Demand for studios on the secondary housing market in Sevastopol increased by 23% over the year
CrimeaPRESS reports:
Avito Real Estate analysts summed up the results of the year on the secondary housing market in Russia, comparing data for the full 11 months of 2022 and 2023. During this time, demand on the platform for older apartments increased by 9%. The popularity of studios increased the most (+17% per year). The supply did not grow that much — by 3% on average in the market. Prices over the year increased by 13% per object and 10% in terms of square meters. Interestingly, at the end of the year, studios were the only format that became more accessible to buyers than a year ago. The cost of such compact housing decreased by 2% per object and by 6% per square meter.
To support the ruble throughout 2023, the Central Bank raised the key rate. Because of this, mortgage rates increased, following which new buildings became more expensive, and then secondary apartments “caught up”: after all, many buyers first sell their current home in order to buy a new one. However, the market behaves differently in different cities. For example, in Moscow over the year, demand decreased by 11%, supply by 10%, and the cost per square meter by 2%. This was partly due to an increase in the average size of the property in the capital — large apartments are cheaper per square meter — partly due to a cooling of the market as a result of rising mortgage rates. We expect that next year, in the context of “expensive” credit money, this trend will become characteristic not only of the capital, but also of other cities: people will rely more on their own rather than on borrowed funds, and therefore will rather prefer to buy budget properties of a compact format: studios or one-room apartments. And someone, in conditions of uncertainty about inflation, will postpone the idea of expanding— the press service of the head of secondary and suburban real estate at Avito Real Estate quotes Sergei Khakhulin.

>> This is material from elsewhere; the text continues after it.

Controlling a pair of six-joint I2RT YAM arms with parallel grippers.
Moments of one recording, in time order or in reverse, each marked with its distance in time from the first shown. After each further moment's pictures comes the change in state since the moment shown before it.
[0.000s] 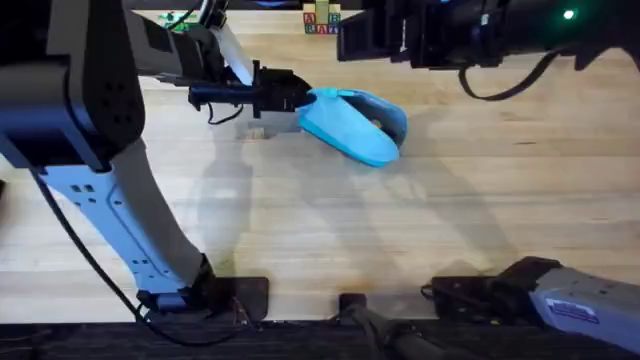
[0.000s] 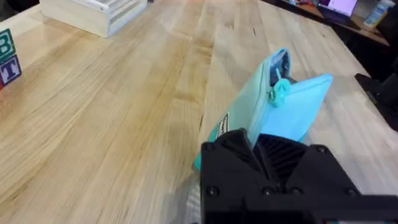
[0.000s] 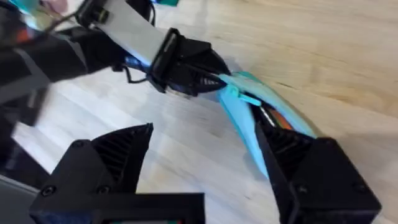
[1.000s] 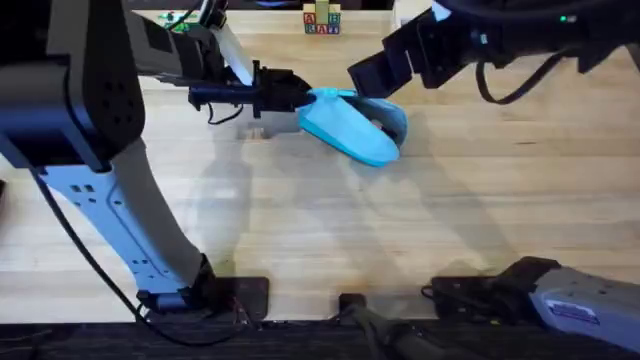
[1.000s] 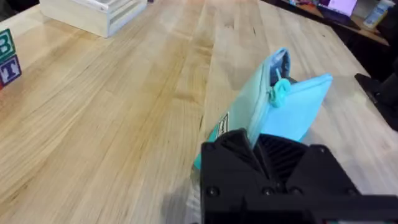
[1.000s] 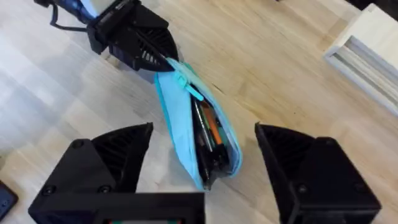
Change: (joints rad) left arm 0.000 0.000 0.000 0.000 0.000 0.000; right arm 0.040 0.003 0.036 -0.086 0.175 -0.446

Over the course of the year, demand on the secondary housing market at Avito Real Estate increased in 29 of the 33 cities participating in the study. Interest in apartments increased most in Simferopol (+49%), Krasnodar (+29%), Yekaterinburg (+28%) and Kazan (+23%). In St. Petersburg, the growth was 21%, and in Moscow, the demand for the old fund decreased by 11%.
Supply increased in 23 out of 33 cities during the reporting period. The most significant increase was in Tyumen (+20%), Novosibirsk (+18%) and Yekaterinburg (+14%). The number of old stock properties available for purchase in Sochi (-17%), Moscow (-10%) and a number of other cities decreased.
The cost of secondary apartments increased over the year in most regions that participated in the Avito Real Estate study. The exceptions in terms of the cost per square meter were Kaliningrad (-8%), Krasnodar (-3%), Sevastopol and Moscow (-2%), as well as St. Petersburg and Sochi, in which the price per square meter in the old fund for year has not changed.
As for the most compact housing format, the cost per square meter in studios on the secondary market decreased over the year in Krasnodar (-7%), Kaliningrad (-6%) and Moscow (-4%). Such objects have risen in price the most in terms of square footage in Chelyabinsk (+22%), Omsk (+20%), Saratov and Tomsk (+18% each). The cost per facility in these and other study cities is presented in the graph.